7. **Trigger gating (requiresTrigger flag) tests**
- v1: Detailed tests of main-group bypass, per-group override, default behavior, flag combinations.
- v2: No tests; logic moved to DB schema and router evaluation.
- **Impact**: Trigger enforcement behavior not verified.
8. **Empty message batch handling**
- v1: Explicitly returns `<context>\n<messages>\n\n</messages>` for empty array.
- v2: Returns empty string.
- **Impact**: No clear protocol for "no messages to process" signals.
---
## Behavioral discrepancies
### 1. Message XML structure (formatMessages)
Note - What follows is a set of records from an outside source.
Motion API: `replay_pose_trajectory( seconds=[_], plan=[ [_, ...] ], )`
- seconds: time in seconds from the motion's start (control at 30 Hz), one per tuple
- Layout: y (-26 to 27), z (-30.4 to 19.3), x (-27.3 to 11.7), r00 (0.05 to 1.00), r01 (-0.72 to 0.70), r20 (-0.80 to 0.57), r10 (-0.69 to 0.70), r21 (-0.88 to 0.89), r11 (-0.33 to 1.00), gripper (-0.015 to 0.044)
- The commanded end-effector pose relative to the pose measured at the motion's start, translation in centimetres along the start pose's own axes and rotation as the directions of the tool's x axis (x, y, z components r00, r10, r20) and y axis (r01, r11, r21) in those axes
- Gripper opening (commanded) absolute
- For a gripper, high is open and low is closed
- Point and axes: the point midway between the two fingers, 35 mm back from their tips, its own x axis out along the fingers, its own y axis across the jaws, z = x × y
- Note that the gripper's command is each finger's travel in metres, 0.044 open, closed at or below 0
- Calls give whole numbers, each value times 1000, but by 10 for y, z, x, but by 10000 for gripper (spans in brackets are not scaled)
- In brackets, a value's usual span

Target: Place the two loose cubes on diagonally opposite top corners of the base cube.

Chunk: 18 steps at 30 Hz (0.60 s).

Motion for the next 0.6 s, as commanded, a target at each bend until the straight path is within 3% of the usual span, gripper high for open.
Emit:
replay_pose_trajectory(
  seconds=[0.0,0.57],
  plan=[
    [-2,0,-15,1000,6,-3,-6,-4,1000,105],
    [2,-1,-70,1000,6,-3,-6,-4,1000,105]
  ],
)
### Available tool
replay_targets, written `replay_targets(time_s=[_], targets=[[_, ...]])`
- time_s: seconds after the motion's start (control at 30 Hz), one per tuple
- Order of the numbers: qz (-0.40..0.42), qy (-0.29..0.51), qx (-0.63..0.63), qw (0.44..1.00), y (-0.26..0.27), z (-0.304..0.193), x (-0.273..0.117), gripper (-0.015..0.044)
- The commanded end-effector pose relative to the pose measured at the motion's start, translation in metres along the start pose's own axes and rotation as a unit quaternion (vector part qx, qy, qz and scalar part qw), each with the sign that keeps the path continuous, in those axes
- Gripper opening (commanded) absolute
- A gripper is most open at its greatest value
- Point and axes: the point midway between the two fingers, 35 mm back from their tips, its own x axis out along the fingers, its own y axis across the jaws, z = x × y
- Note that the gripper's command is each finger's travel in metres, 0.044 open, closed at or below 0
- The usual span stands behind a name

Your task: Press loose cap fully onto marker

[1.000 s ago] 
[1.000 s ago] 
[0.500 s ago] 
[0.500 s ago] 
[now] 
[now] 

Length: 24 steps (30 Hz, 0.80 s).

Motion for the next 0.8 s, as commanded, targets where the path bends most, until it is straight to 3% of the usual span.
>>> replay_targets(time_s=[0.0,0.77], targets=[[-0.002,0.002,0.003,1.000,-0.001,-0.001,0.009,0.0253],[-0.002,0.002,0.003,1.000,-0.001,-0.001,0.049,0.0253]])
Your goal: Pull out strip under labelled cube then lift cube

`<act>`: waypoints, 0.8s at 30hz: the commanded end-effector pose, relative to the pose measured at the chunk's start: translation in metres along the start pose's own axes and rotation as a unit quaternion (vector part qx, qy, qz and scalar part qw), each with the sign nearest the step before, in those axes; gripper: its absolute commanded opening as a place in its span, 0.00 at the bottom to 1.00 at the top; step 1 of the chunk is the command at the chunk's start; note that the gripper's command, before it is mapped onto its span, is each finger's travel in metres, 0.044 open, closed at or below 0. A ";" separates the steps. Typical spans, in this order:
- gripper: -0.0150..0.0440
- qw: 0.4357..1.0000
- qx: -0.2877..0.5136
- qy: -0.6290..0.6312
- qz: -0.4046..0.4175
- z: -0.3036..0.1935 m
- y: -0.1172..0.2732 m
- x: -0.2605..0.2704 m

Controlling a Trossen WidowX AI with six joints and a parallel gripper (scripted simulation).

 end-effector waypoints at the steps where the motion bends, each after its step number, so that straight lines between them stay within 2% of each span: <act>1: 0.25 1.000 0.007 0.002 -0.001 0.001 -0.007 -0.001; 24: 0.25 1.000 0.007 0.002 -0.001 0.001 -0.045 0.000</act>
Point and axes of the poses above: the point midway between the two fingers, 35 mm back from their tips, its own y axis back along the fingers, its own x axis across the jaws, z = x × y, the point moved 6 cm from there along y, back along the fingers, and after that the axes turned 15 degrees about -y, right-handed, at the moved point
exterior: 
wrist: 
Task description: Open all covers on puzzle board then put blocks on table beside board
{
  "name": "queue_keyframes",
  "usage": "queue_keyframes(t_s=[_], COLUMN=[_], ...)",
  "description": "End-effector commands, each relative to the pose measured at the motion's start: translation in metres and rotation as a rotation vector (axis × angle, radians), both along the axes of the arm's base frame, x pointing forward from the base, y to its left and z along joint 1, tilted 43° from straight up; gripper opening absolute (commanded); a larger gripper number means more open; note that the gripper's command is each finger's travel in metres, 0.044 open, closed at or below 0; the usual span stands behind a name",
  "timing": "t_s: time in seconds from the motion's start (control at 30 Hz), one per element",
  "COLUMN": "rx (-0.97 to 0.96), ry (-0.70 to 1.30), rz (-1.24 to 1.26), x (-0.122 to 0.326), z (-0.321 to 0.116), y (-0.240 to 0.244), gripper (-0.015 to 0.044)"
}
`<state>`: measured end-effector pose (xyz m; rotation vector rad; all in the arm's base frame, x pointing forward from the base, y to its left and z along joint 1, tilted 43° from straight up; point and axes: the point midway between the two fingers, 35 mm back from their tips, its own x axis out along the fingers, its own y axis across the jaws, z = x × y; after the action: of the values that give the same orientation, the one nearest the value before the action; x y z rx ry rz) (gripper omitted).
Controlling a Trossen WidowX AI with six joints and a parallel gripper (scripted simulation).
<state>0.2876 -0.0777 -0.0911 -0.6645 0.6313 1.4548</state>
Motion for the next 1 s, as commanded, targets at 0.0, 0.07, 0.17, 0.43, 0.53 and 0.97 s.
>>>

- **v1**: `<context timezone="..."/>\n<messages>\n<message sender="..." time="...">content</message>\n</messages>`
- **v2**: `<message id="seq" from="dest-name" sender="..." time="HH:MM">content</message>` (no wrapper for single message)
- **v1 line**: `src/v1/router.ts:923`
- **v2 line**: `container/agent-runner/src/formatter.ts:124158`
### 2. Time formatting
- **v1**: Full locale string (e.g., "Jan 1, 2024, 1:30 PM") using `Intl.DateTimeFormat` with timezone localization (`src/v1/timezone.ts:2637`)
- **v2**: 24-hour UTC only (e.g., "13:30") without timezone info (`container/agent-runner/src/formatter.ts:216223`)
- **Impact**: v2 loses timezone awareness; agent cannot distinguish between user's local time and server time.
### 3. Reply context structure
- **v1**: Two-part — `reply_to="<id>"` attribute + `<quoted_message from="...">text</quoted_message>` child element
- **v2**: Single element — `<reply-to sender="...">100-char preview</reply-to>` (no ID, preview truncated)
- **v1 line**: `src/v1/router.ts:1216`
- **v2 line**: `container/agent-runner/src/formatter.ts:143, 183188`
- **Impact**: v2 cannot support message-ID-based threading; loses structured reply metadata.
### 4. Trigger pattern matching
- **v1**: Implemented as regex returned by `getTriggerPattern()` with word-boundary enforcement (`config.ts:4049`)
- **v2**: Stored in DB as JSON in `messaging_group_agents.trigger_rules`; evaluated by router at delivery time
- **v1 line**: `src/v1/config.ts:4049`
- **v2 line**: `/src/router.ts` (router logic, not inspected in detail here)
- **Impact**: v1 enforces word boundaries via regex (`\b`); v2 implementation unknown (DB-driven).
### 5. Empty message handling
- **v1**: Returns `<context>\n<messages>\n\n</messages>` — preserves structure
- **v2**: Returns empty string
- **v1 line**: `src/v1/router.ts:22`
- **v2 line**: `container/agent-runner/src/formatter.ts:98`
### 6. Internal tag stripping
- **v1**: Regex-based, `.trim()` called after removal
- **v2**: Not isolated; no dedicated function or test in v2 formatter
- **v1 line**: `src/v1/router.ts:2526`
- **v2 line**: No equivalent
---
## Worth preserving?
**Partially.** The v1 formatting test suite is **essential for documenting lost functionality**, not for v2 regression. Key behaviors that should be preserved in v2 but are currently missing:
1. **Timezone-aware message timestamps** — v2 should restore `formatLocalTime()` from `src/v1/timezone.ts` and include timezone context in the XML header. Without this, agents cannot reason about when messages arrived relative to the user's clock.
2. **Reply context with message IDs** — v2's truncated reply preview is lossy. Consider restoring the `reply_to="<id>"` attribute so agents can reference prior messages by sequence number for structured threading.
3. **Trigger pattern unit tests** — v2 moved trigger logic to the DB but lost test coverage. The DB schema and router must enforce the same invariants (word boundaries, case-insensitivity, custom per-group overrides) that v1 tested. Recommend adding integration tests to `src/router.ts` or `src/channels/adapter.ts` to verify trigger matching.
4. **Internal tag stripping tests** — v2 agent-runner should include unit tests for `stripInternalTags()` (if the skill applies) to prevent regression when Claude adds `<internal>` thinking tags.
The v1 test file serves as a **specification document** for channel formatting and trigger gating that v2 partially refactored away. Keeping it in the repo (even unpowered) documents the intended semantics.